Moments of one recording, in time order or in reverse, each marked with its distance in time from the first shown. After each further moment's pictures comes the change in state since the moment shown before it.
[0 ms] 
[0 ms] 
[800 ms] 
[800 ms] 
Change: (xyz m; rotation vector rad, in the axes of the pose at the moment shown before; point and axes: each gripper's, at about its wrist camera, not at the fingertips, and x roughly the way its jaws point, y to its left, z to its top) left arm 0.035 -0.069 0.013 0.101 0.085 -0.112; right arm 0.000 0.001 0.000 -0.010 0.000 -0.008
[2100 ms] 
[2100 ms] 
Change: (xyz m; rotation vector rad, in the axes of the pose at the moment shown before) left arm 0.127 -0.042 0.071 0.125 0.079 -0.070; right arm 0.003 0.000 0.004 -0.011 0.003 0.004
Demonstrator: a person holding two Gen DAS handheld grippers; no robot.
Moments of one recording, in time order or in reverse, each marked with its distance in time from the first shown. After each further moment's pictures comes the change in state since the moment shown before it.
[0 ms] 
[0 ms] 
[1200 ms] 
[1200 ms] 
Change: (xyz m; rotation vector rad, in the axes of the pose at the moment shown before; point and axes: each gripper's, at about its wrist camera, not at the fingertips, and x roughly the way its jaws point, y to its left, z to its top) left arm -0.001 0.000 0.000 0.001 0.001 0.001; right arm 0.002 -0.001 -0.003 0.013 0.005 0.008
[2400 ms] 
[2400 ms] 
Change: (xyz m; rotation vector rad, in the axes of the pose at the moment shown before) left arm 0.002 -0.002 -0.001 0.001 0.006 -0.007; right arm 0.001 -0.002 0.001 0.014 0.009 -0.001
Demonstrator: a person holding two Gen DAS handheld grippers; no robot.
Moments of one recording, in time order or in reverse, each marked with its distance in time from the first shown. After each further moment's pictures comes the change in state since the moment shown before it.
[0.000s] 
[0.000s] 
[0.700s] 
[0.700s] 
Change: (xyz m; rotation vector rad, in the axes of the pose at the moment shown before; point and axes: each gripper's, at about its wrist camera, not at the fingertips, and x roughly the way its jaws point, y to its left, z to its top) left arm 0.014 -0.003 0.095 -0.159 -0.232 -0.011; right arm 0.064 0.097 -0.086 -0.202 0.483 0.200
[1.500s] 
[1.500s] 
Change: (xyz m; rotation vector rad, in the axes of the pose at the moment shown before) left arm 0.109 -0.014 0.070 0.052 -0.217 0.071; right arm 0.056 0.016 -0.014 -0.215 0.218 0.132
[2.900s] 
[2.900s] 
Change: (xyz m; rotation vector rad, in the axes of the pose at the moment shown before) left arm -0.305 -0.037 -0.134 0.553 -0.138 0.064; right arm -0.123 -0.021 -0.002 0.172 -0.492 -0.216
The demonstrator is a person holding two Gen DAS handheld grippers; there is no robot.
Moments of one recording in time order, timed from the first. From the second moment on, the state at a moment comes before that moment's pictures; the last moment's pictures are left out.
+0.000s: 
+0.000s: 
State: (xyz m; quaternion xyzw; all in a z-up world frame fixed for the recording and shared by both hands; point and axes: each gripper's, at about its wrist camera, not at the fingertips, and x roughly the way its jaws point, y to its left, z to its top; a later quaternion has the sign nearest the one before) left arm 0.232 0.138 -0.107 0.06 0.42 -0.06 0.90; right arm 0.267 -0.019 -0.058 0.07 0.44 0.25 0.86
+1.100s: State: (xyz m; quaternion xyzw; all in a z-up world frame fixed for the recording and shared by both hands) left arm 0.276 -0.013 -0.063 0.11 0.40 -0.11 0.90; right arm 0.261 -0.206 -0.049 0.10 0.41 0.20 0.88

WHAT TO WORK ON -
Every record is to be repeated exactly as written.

TASK RESULT -
Moments of one recording, in time order or in reverse, each marked with its distance in time from the first shown. After each further moment's pictures comes the change in state since the moment shown before it.
[0 ms] 
[0 ms] 
[800 ms] 
[800 ms] 
Change: (xyz m; rotation vector rad, in the axes of the pose at the moment shown before; point and axes: each gripper's, at about its wrist camera, not at the fingertips, and x roughly the way its jaws point, y to its left, z to its top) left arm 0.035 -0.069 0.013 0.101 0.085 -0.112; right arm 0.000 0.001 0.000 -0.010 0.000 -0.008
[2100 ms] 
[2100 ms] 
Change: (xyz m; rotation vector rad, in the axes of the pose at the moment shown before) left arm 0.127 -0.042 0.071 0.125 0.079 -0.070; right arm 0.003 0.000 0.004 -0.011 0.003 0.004
Demonstrator: a person holding two Gen DAS handheld grippers; no robot.
Moments of one recording, in time order or in reverse, each marked with its distance in time from the first shown. After each further moment's pictures comes the change in state since the moment shown before it.
[0 ms] 
[0 ms] 
[1200 ms] 
[1200 ms] 
Change: (xyz m; rotation vector rad, in the axes of the pose at the moment shown before; point and axes: each gripper's, at about its wrist camera, not at the fingertips, and x roughly the way its jaws point, y to its left, z to its top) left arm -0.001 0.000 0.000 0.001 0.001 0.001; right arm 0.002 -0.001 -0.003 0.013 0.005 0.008
[2400 ms] 
[2400 ms] 
Change: (xyz m; rotation vector rad, in the axes of the pose at the moment shown before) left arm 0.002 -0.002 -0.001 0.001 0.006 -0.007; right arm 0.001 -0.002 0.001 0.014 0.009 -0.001
Demonstrator: a person holding two Gen DAS handheld grippers; no robot.
Moments of one recording, in time order or in reverse, each marked with its distance in time from the first shown. After each further moment's pictures comes the change in state since the moment shown before it.
[0.000s] 
[0.000s] 
[0.700s] 
[0.700s] 
Change: (xyz m; rotation vector rad, in the axes of the pose at the moment shown before; point and axes: each gripper's, at about its wrist camera, not at the fingertips, and x roughly the way its jaws point, y to its left, z to its top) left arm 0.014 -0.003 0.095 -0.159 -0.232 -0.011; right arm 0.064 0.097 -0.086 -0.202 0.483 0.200
[1.500s] 
[1.500s] 
Change: (xyz m; rotation vector rad, in the axes of the pose at the moment shown before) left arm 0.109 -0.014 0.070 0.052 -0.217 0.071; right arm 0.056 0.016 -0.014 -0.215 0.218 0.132
[2.900s] 
[2.900s] 
Change: (xyz m; rotation vector rad, in the axes of the pose at the moment shown before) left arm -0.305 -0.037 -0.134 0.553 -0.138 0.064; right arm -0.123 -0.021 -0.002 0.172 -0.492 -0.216
The demonstrator is a person holding two Gen DAS handheld grippers; there is no robot.
Moments of one recording in time order, timed from the first. From the second moment on, the state at a moment comes before that moment's pictures; the last moment's pictures are left out.
+0.000s: 
+0.000s: 
State: (xyz m; quaternion xyzw; all in a z-up world frame fixed for the recording and shared by both hands; point and axes: each gripper's, at about its wrist camera, not at the fingertips, and x roughly the way its jaws point, y to its left, z to its top; a later quaternion has the sign nearest the one before) left arm 0.232 0.138 -0.107 0.06 0.42 -0.06 0.90; right arm 0.267 -0.019 -0.058 0.07 0.44 0.25 0.86
+1.100s: State: (xyz m; quaternion xyzw; all in a z-up world frame fixed for the recording and shared by both hands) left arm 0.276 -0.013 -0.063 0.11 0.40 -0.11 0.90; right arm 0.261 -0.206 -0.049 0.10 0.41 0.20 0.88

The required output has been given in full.